Stored items:
BEGIN

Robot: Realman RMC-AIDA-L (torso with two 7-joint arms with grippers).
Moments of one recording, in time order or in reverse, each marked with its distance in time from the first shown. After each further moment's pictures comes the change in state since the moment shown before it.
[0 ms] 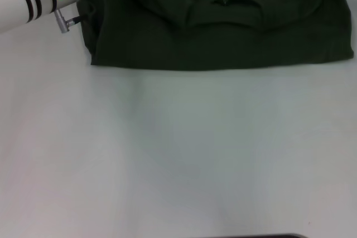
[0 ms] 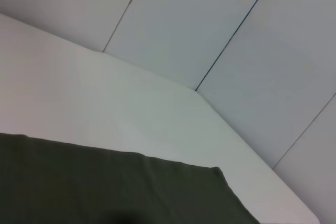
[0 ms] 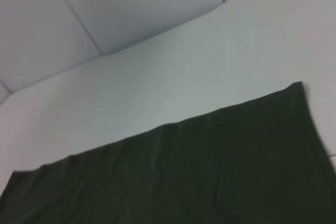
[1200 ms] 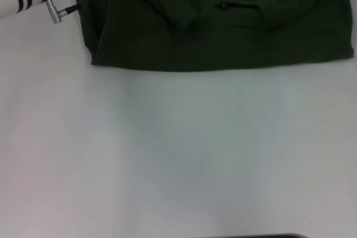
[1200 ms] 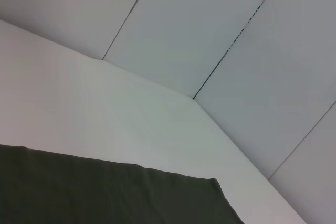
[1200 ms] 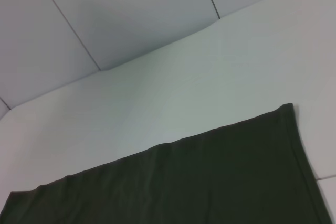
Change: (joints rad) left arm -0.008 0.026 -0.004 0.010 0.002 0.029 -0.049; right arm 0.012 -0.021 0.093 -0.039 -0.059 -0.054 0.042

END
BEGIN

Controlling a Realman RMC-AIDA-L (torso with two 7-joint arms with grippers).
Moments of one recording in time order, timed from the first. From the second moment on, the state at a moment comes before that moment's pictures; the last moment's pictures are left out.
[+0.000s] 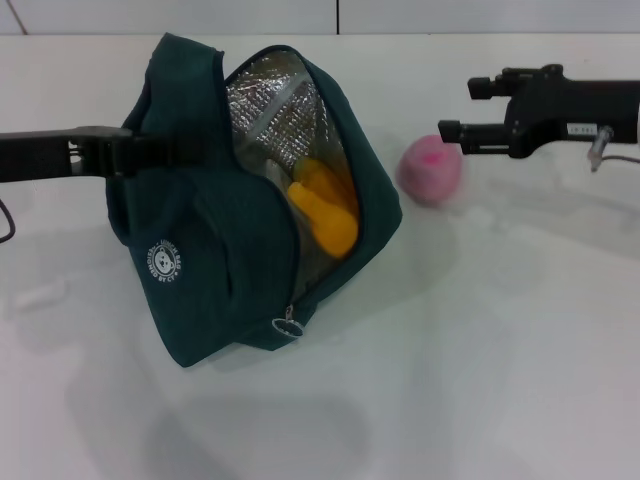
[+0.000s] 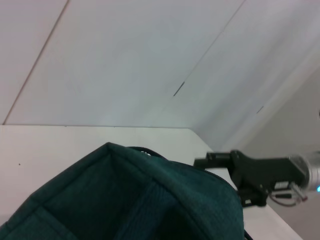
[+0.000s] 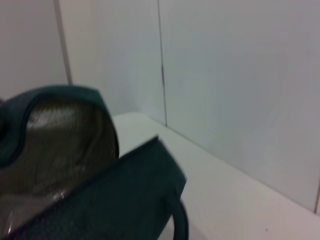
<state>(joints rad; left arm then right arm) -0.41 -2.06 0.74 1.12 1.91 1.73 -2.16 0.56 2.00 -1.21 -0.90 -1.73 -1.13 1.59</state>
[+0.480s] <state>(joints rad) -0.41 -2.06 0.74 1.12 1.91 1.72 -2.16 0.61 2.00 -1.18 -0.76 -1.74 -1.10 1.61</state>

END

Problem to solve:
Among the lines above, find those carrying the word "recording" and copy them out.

Response:
Moments of one recording, in time order or in reverse, each marked with its distance in time from the first shown. After each further moment's pictures comes the change in state since the moment shown before it.
Moments of one recording in time order, timed from the first. From the second moment on, the state at a moment comes before that moment's pictures; the last moment's pictures are left out.

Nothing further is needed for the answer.